In this case, there are a few relatively new (& one or two who’ve been around for a while, but intermittently) commenters whose tone and argumentative cadence are noticeably similar, but used at different scales: there’s ‘anarcho-authoritarian pedantry’, and then there’s ‘pedantry hype-man’.

Anonymous Coward says:

Re: Re: Re:6 Corporations are not Citizens

I suppose I should’ve been more specific to the case at hand, which is that there are a couple of people who snipe with short, sarcastic, ineffectual phrases that only make sense if willful ignorance is being used to maintain a negative or hostile atmosphere in the name of trolling. Barring that, the commenter may be someone whose concrete thinking restricts his or her ability to interpret metaphor and humor, leading to frequent misunderstandings.

robin ottawa says:

Google algorithms will set you free

“…All of these lawsuits went nowhere fast. The reason why seems fairly straightforward: it’s Google’s search engine, and it gets to decide how its algorithm works. Having the courts come in and start mucking with that gets problematic fast.

Yes, their business dies if they (get caught) interfere with factual results.

Anonymous Coward says:

Poor judge doesn't realize what this is about.

Every webmaster has blacklisted somebody. In a lot of cases it is all of the CIDR blocks for an entire country. I guarantee you if you go to the webmaster for the state website and ask him for his blacklist, he’s got a fat one.

So Google never considered E-vultures to be important enough to send them a cease and desist letter, and just blocked them. Kicking a piss-stinking vagrant out of the front doorway of your bodega in the morning isn’t restricting trade. In fact trade doesn’t happen until he leaves.

This is likely about E-ventures making hay for marketing purposes, and using the court as a venue for generating publicity. Poor dumb judge…

Anonymous Cowherd says:

"nothing that violated any of Google's stated rules"

You mean Google’s lawyers forgot to add the CYA clause?

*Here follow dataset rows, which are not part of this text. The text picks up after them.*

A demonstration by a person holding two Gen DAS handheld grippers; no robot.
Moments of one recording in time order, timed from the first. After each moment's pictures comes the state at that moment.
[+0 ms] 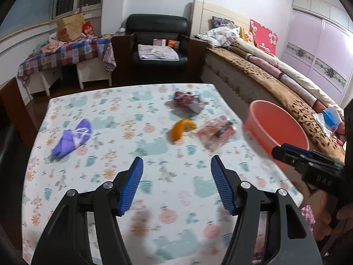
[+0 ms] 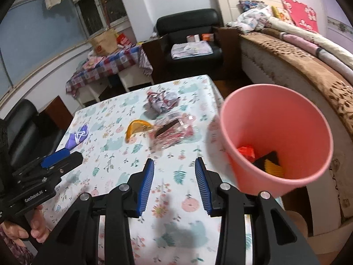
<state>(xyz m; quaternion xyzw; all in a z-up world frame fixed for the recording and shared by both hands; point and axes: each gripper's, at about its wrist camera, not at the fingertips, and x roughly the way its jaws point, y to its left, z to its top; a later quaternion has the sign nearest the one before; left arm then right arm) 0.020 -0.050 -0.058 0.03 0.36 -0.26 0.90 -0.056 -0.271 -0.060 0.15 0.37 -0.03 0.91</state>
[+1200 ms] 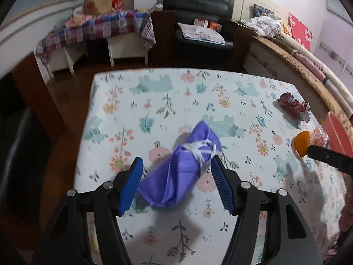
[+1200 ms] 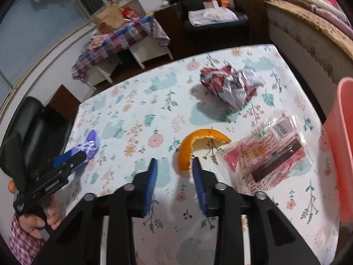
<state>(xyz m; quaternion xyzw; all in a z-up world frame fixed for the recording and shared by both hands) 0.174 0.073 -0.118 0.02 0.44 -0.18 0.88 0.103 -0.197 -0.112 0.20 0.46 0.01 0.86</state>
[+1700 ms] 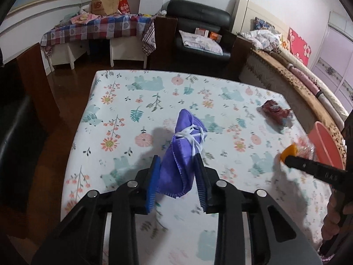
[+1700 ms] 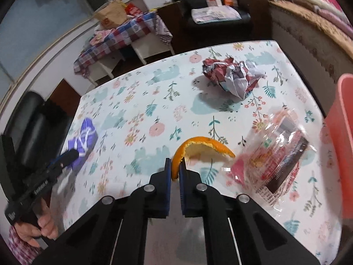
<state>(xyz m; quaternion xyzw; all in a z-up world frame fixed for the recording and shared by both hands) 0.132 0.070 -0.100 -0.02 0.41 -0.18 0.89 0.088 -0.189 -0.113 0.18 0.46 0.03 0.87</state>
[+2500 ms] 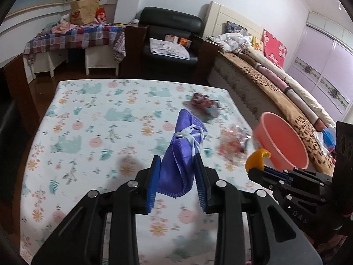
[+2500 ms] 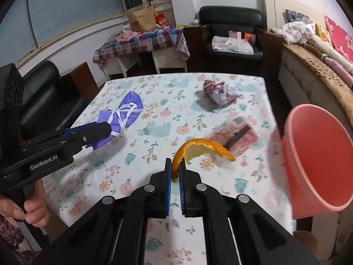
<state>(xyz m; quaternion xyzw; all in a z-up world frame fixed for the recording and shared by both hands) 0.038 -0.021 -0.055 -0.03 0.39 -0.25 0.89 -0.023 -0.194 -0.063 0.07 0.40 0.06 0.91</state>
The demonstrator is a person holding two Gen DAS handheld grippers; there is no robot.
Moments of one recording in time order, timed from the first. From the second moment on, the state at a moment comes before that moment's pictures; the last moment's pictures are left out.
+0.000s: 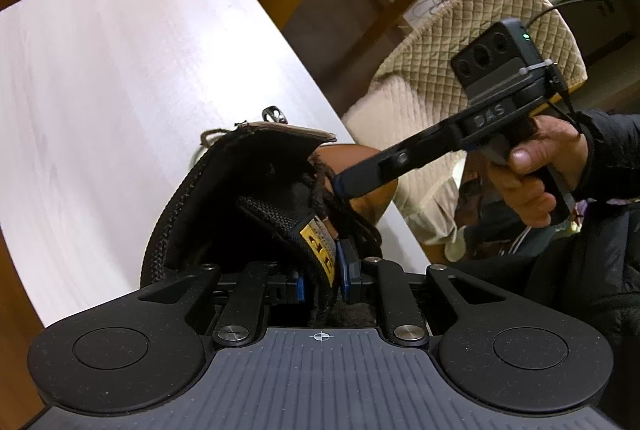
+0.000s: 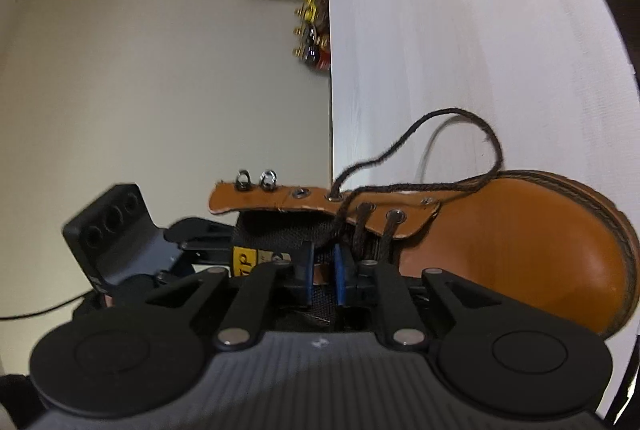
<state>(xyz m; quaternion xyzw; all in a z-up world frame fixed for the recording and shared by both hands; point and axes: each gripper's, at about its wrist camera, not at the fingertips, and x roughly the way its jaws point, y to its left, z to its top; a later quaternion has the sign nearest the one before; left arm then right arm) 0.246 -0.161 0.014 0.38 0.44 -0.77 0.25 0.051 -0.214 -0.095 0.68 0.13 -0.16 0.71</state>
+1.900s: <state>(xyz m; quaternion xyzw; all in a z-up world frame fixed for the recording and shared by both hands) 0.256 -0.166 0.008 0.35 0.46 -0.78 0.23 0.053 -0.185 -0.048 0.56 0.23 -0.15 0.78</state>
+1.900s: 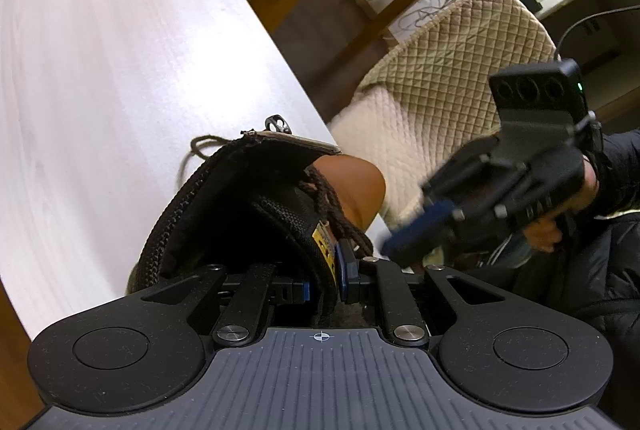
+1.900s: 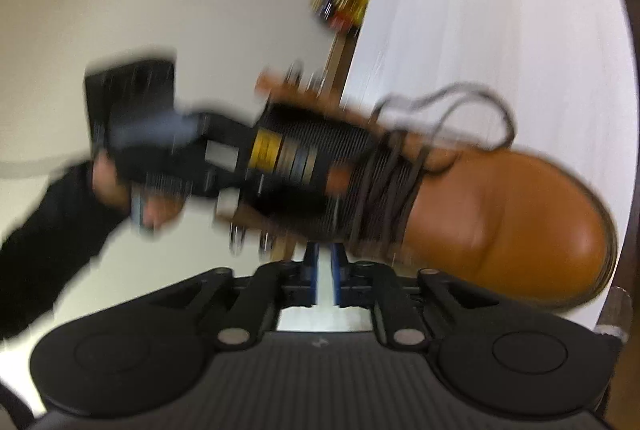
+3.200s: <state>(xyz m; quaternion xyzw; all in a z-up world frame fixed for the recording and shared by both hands) 0.252 -0.019 0.083 0.25 0.47 -0.72 0.45 0.042 -0.098 -0.055 0.65 0.30 -0.02 0.70</state>
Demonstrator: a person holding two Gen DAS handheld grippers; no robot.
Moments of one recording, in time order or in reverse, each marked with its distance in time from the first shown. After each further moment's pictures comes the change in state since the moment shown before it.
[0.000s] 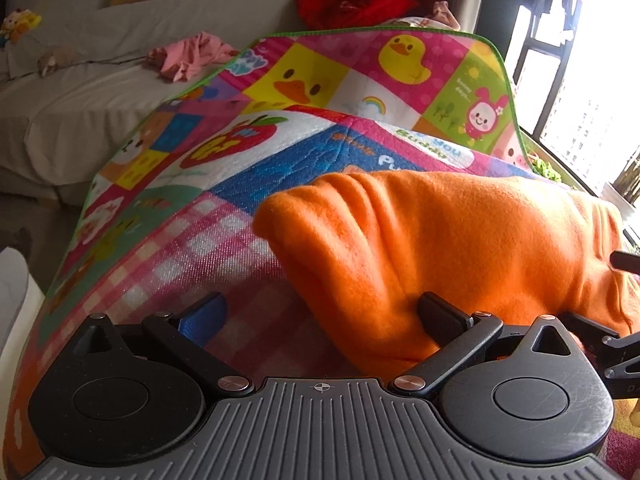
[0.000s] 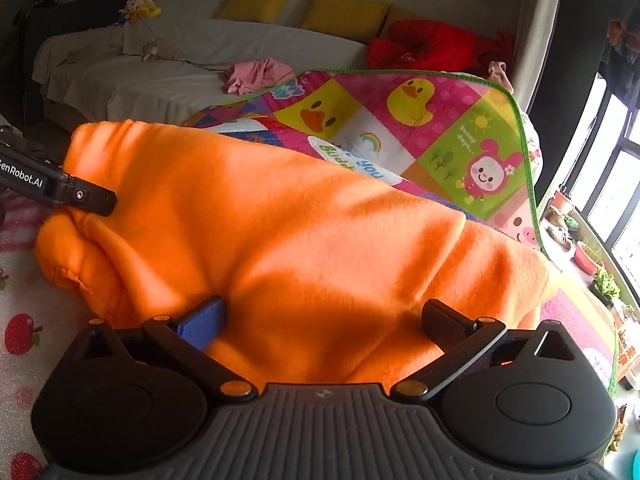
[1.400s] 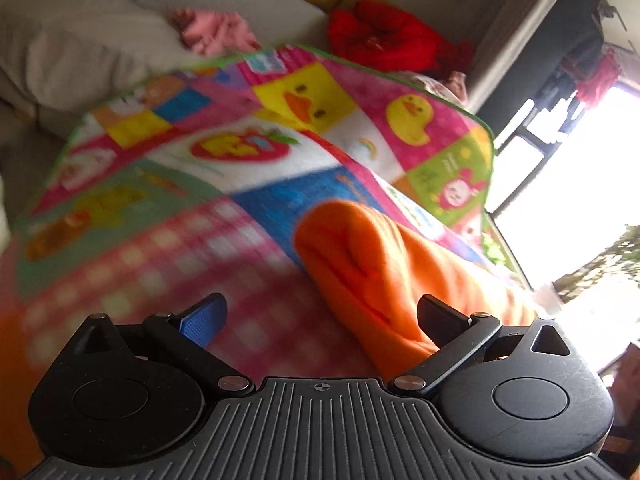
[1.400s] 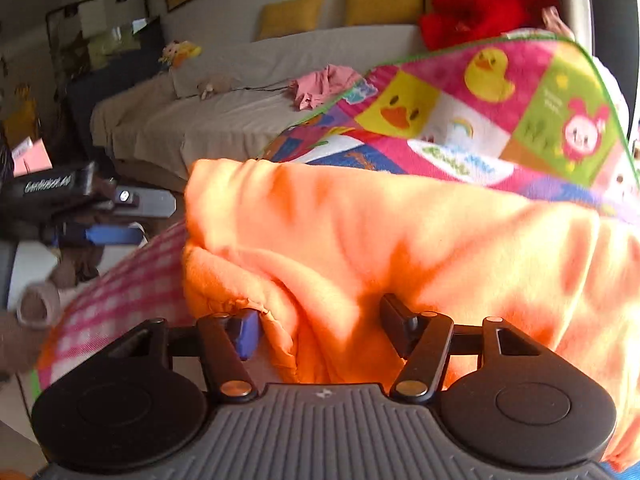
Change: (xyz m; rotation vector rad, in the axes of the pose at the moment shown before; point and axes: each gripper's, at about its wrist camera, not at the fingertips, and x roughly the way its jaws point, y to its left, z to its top) left arm -0.020 0.057 0.011 -0.337 -0.013 -0.244; right arm 0.008 0.023 0.025 0.258 0.035 0.365
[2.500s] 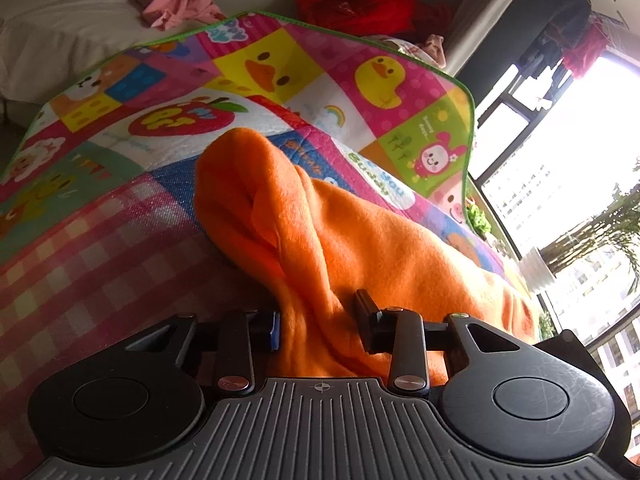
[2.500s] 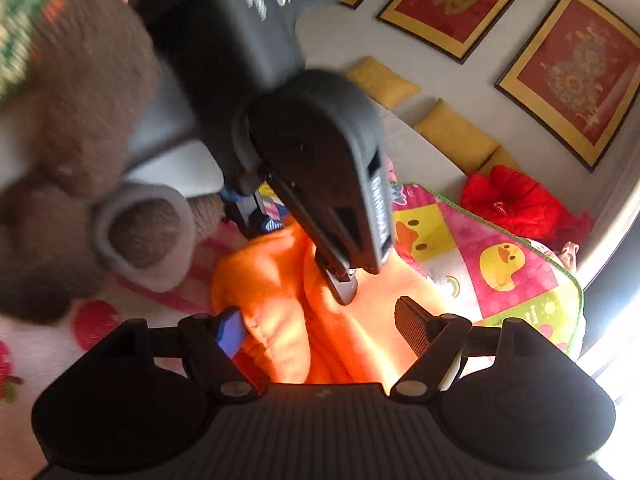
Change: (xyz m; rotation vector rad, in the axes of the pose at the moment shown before) left arm 0.033 -0.038 0.001 0.057 0.067 -0.018; right arm 0.011 0.126 -0.028 -0.703 -0.160 -0.244
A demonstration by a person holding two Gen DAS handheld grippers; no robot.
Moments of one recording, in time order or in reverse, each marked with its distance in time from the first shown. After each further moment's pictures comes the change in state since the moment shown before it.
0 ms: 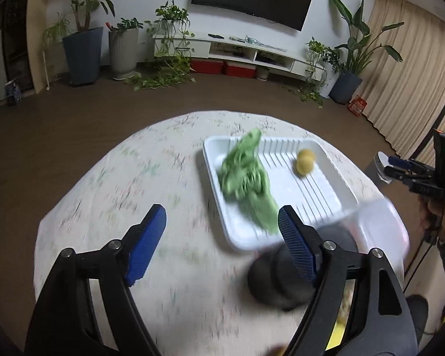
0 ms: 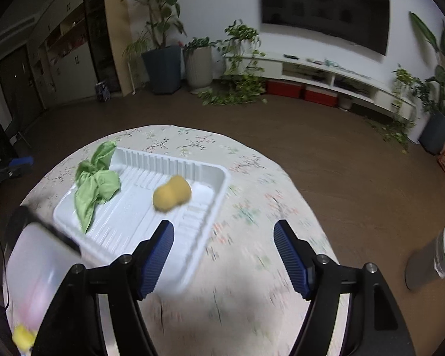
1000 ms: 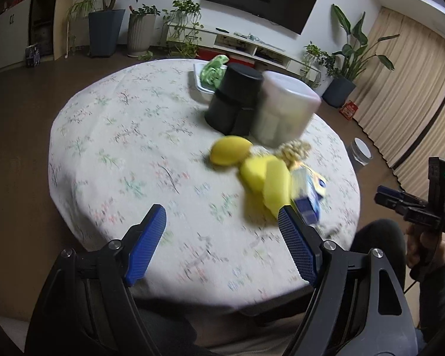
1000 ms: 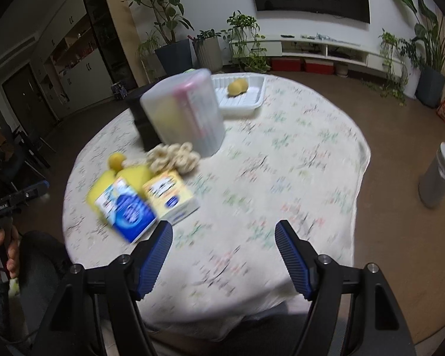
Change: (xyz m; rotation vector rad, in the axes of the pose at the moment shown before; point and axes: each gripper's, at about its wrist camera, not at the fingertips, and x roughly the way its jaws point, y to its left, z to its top) left arm -0.148 -0.070 -0.230 -0.115 -0.009 -0.031; right arm -0.163 0.108 -0.229 0.123 0.048 0.111
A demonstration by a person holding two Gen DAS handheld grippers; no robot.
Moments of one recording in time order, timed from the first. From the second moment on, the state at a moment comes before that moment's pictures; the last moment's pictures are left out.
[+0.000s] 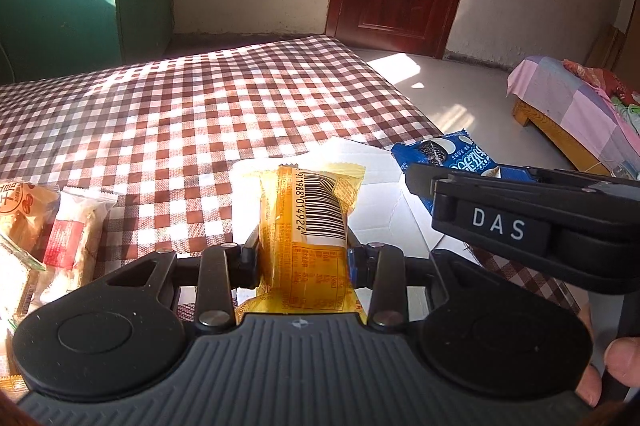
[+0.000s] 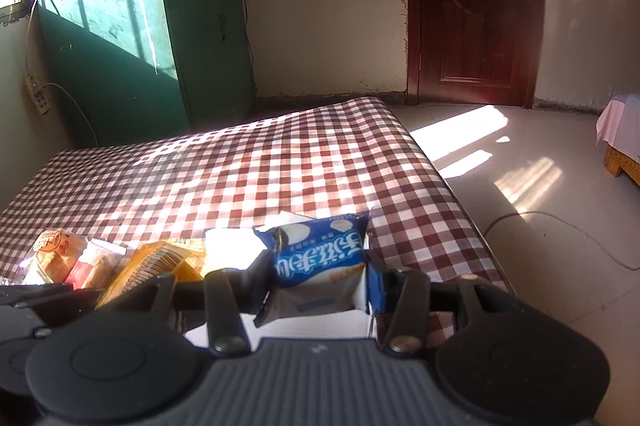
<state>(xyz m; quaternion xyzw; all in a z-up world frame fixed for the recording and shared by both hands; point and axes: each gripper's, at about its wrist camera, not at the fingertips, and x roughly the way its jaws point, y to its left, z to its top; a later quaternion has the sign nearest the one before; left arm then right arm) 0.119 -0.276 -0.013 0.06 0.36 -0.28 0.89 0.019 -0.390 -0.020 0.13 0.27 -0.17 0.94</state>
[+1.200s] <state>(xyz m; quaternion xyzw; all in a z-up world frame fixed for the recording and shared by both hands) 0.088 -0.238 0.021 0.07 0.37 -0.23 0.90 -0.028 -0.369 0.011 0.12 0.24 -0.19 0.94</state>
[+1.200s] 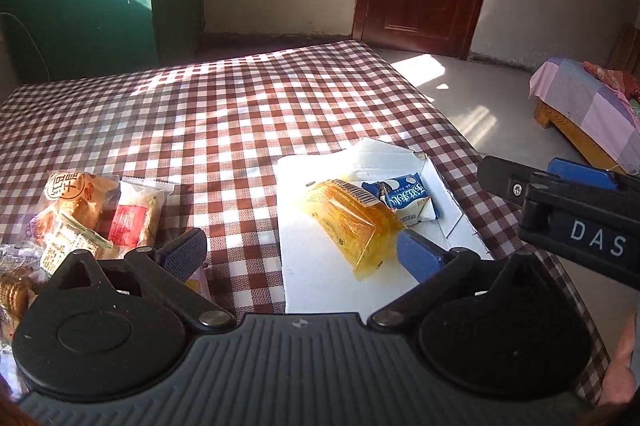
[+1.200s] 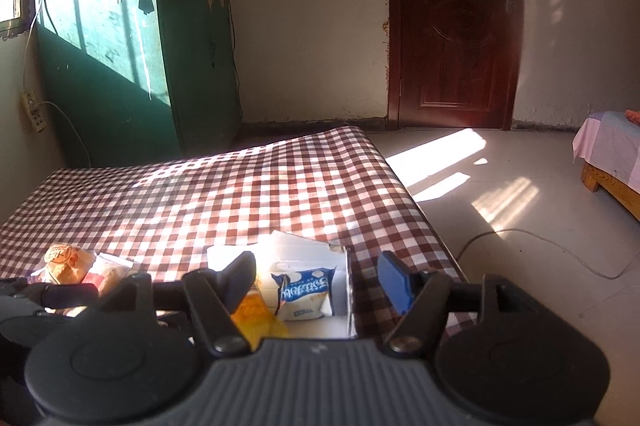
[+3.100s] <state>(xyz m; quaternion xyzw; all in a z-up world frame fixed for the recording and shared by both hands) 0.010 -0.084 0.043 0.04 0.35 -0.13 0.93 -0.059 -0.226 0.029 0.08 0.24 -0.07 0.97</state>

I’m not even a lawyer and even I know that something to the tone of:
“We may terminate or suspend your account at any time, at our own sole discretion, for any or no reason, with or without notice” just belongs in any remotely professional Terms of Service.

Precisely because of stupid lawsuits like this.

Anonymous Coward says:

Re: Re: "nothing that violated any of Google's stated rules"

Google’s policies include some basic catch-alls, saying that it can choose to remove search results based on “policies.”

I read the Cowherd’s comment as referring strictly to the part involving the possibility of ‘did not comply with policies’ being libelous, and the fact that their ToS didn’t include a hardcore catch-all such as ‘removal can also result from simple whimsy motivated by nothing whatsoever: we reserve the right act out of pure capricious impulsivity.’

Anonymous Coward says:

Simple way to gut the Gordian Knot, you just...

put their item on the very last page of results returned. If you have to go to the 100th, 1000th, or 1,000,000th page to see them come up, how many would actually do that. Since they are a SEO company, this might put a bit of a dint in their reputation as a SEO.

There are very few queries that don’t get at least 10 pages of results, most give me 100’s of pages of results.

And.. before anyone tries to correct the use of “gut” above, I’m pondering on when I’ll be gutting my beasties for the freezer. Need to do this soon as we’re down to our last roast now.

Anonymous Coward says:

and furthermore that Google was misleading in some of its public statements about what it will and won’t remove from the web, as well as how it alerts people to those removals.

Mike, you’ve been pointing out for years that Google can’t remove things from the web, only from its search pages. Don’t fuck up the little things, aye?